We used TimeTree to construct a species tree of amphibians, bony fishes, and reptiles (https://timetree.org/). The tree was visualised on the Interactive Tree of Life (iTOL) [42, 43]. In the case where a species of interest was not available on TimeTree, we substituted a species from the same clade as a proxy.

Protein structural analysis of hAT-6_XTs

We determined the structural features of three of the hAT-6_XT DNA transposons we discovered with a protein sequence exceeding 600 amino acids - hAT-6_XT_TSE (T.s. elegans), hAT-6_XT_SFo (S. formosus), and hAT-6_XT_SAc (S. acus) - using AlphaFold [40]. AlphaFold output was visualized using PYMOL (The PyMOL Molecular Graphics System, Version 2.0 Schrödinger, LLC). DDD/E and RW amino acid residues in transposase sequences were identified using M-COFFEE with alignment to the Hermes transposase (Additional file 2; Figure S3) [44].

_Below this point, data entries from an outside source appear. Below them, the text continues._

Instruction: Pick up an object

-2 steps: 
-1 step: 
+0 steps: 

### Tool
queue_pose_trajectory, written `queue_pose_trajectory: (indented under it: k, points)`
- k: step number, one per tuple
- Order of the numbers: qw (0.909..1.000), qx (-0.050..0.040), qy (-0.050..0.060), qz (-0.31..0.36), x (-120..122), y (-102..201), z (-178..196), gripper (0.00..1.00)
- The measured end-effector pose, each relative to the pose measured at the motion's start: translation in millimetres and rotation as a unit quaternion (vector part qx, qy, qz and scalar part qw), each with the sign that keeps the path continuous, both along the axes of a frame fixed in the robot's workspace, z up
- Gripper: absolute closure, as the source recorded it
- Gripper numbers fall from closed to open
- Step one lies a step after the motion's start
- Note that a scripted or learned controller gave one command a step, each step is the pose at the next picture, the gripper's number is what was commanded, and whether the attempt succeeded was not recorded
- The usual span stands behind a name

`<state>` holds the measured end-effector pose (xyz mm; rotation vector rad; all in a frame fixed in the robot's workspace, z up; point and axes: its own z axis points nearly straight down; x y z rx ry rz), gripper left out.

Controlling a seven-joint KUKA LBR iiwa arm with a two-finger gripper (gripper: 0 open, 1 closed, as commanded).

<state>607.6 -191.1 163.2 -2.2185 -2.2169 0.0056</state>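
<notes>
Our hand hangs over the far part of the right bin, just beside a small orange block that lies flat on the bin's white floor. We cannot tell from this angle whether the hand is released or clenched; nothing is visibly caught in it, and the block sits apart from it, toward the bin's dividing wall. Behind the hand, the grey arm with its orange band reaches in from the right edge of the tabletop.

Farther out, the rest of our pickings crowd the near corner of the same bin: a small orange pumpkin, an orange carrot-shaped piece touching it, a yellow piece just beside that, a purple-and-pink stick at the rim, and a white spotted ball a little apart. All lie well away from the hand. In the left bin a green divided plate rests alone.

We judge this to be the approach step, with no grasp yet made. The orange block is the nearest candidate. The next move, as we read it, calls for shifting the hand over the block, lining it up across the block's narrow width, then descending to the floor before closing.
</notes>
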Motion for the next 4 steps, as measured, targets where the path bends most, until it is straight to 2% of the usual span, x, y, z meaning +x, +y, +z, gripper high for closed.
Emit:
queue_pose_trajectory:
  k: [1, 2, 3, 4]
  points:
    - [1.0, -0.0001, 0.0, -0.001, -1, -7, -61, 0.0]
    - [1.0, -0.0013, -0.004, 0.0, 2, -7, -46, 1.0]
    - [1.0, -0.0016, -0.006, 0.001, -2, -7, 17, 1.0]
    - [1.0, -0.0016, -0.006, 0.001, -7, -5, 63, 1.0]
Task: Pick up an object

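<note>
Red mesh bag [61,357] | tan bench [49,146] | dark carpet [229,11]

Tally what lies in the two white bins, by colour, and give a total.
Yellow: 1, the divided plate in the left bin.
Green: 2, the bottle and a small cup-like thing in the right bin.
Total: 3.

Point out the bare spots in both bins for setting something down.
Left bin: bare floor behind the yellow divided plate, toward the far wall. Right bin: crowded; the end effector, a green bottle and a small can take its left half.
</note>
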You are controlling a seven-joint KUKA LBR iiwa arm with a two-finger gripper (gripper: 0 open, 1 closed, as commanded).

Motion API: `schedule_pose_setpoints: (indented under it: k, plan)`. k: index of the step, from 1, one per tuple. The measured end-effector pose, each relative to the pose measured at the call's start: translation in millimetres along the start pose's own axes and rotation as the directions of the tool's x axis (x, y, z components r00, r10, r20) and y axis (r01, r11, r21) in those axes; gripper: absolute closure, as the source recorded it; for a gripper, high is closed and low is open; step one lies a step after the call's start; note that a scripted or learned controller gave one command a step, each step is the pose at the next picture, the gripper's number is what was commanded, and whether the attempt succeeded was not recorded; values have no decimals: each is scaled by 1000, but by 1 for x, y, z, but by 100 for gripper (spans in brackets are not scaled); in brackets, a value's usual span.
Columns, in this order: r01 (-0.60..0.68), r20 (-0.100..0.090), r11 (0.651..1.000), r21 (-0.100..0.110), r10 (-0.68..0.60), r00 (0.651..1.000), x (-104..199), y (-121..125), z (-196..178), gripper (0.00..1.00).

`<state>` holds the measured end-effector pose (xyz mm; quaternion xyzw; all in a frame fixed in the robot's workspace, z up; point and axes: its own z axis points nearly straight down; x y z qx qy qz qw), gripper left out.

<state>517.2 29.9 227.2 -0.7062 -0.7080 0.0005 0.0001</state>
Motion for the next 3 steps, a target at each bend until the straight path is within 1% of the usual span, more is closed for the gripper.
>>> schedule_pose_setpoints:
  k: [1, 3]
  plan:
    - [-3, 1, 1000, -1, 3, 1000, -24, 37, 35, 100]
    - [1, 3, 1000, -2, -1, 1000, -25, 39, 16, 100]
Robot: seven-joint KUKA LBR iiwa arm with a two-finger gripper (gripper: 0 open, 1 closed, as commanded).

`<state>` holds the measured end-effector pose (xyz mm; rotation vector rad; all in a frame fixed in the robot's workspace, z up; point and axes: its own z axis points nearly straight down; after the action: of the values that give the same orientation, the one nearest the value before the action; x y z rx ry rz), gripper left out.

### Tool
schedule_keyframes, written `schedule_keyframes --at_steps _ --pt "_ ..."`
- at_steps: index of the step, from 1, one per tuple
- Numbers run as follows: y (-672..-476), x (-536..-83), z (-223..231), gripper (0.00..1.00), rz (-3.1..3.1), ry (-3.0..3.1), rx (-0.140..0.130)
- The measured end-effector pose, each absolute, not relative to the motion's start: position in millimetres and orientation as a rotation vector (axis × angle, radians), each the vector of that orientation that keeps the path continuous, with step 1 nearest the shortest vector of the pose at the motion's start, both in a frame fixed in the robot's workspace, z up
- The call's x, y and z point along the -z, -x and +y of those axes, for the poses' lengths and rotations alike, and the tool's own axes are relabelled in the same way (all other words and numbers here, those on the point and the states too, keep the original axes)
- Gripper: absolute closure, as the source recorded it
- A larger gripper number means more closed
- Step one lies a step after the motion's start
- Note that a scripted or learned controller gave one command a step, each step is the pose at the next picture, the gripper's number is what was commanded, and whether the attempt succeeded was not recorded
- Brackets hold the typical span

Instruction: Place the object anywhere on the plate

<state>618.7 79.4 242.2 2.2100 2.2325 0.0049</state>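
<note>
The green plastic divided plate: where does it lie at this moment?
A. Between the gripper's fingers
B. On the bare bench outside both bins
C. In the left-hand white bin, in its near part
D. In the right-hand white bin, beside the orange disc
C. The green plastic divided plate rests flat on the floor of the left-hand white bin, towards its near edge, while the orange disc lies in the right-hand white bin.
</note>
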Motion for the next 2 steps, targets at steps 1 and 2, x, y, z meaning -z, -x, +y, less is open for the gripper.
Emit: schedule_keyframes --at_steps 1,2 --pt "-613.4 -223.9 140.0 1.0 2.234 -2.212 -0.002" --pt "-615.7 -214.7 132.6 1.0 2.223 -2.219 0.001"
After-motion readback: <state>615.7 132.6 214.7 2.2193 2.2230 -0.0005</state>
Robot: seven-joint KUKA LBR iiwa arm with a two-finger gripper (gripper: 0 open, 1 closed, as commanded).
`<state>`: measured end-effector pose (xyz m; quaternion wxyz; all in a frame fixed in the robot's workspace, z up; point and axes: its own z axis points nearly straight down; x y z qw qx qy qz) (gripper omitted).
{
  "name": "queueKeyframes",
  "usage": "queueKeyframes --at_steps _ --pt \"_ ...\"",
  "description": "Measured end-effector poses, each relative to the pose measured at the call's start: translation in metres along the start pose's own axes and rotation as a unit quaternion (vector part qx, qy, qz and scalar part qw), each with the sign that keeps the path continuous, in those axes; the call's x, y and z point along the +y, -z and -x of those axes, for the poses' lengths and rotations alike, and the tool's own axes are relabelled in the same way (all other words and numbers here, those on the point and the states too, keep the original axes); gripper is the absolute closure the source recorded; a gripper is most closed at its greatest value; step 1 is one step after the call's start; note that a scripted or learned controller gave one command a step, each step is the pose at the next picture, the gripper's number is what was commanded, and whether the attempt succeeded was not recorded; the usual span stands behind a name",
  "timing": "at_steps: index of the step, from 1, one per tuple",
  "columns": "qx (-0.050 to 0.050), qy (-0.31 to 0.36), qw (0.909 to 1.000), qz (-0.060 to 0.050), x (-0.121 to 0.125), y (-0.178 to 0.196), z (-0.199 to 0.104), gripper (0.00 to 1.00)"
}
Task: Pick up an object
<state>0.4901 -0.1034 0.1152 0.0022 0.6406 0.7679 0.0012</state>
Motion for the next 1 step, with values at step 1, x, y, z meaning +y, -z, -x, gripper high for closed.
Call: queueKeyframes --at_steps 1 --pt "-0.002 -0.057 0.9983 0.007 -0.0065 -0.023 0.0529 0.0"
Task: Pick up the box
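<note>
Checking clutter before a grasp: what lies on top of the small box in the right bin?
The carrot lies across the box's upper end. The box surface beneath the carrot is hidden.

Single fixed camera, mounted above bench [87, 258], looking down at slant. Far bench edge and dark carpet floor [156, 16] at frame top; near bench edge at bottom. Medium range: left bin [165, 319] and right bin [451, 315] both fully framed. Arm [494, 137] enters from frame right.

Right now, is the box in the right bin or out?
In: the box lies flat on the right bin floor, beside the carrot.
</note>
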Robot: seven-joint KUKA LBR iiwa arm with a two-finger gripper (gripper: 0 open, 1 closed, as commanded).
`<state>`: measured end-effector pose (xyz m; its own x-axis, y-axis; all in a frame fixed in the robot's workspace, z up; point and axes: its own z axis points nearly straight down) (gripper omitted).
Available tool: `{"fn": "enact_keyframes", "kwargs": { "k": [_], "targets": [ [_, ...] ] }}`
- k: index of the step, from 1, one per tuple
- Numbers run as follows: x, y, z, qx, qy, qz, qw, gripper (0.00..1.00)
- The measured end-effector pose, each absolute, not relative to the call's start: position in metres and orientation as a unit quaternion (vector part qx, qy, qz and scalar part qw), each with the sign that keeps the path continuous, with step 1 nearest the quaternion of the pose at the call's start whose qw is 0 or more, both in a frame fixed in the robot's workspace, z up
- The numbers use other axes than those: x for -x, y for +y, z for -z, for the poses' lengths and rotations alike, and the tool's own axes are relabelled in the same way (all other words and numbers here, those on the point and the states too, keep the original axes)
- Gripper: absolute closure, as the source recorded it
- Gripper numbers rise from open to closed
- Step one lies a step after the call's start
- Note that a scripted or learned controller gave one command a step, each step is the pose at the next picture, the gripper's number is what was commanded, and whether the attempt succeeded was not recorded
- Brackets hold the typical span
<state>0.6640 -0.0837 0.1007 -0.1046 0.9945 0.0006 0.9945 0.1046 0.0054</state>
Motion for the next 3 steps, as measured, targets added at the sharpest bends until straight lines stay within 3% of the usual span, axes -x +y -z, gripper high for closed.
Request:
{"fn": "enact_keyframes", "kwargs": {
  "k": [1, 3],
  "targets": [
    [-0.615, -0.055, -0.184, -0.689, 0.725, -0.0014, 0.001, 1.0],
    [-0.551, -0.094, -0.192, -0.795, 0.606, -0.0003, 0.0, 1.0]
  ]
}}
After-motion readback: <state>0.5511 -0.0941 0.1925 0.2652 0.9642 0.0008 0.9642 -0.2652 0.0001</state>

Divergence and genome coverage of horizontally transferred DNA transposons

We identified orthologous full-length hAT-6_XT sequences from the genomes we searched (see above) using reciprocal BLAST searches [20, 45]. A custom database was made using the relevant turtle, fishes, and frog genomes as stated above to find the reciprocal best hit using hAT-6_XT_MTT as a nucleotide query from the genome of interest. TE-Aid (https://github.com/clemgoub/TE-Aid) was used to align a sample of full-length hAT-6_XT DNA transposon sequences to each other from the genome it was curated from to visualise the frequency of the complete sequence and fragments.

Kimura distances

We calculated the Kimura 2-parameter distance for all hAT-6_XT TEs using RepeatMasker version 4.1.5 and the script calcDivergenceFromAlign.pl to obtain the relative age distribution of the TEs in the genome (http://www.repeatmasker.org/RMDownload.html). We also calculated the Kimura 2-parameter distance for other repeats in the Testudine genomes (T.s. elegans and M.t. terrapin) to determine the age of hAT-6_XT compared to other repeats. We excluded short simple repeat alignments from the analysis.

Presence/absence test

To determine whether HTT of hAT-6_XT in all the turtle species resulted from a single ancestral event or independent transfers, we conducted a presence/absence test. Using BLASTN 2.7.1 + parameters [34] (blastn-short), all hAT-6_XT intervals were retrieved from the turtle genomes using the representative hAT-6_XT from that genome as a query. The blast output was cleaned to remove hits < 100 bp and converted to bed format with blast2bed.sh (https://github.com/nterhoeven/blast2bed). A genome index file was generated and the cleaned intervals were extended by 1500 bp on each side using BEDTools and SAMtools (slopBed, faidx) [46, 47]. Fasta formatted sequences were extracted for the extended bed intervals using BEDTools (getfasta). The extended hAT-6_XT sequences from M.t. terrapin were aligned to each turtle with Gepard and displayed as a dot plot [47, 48].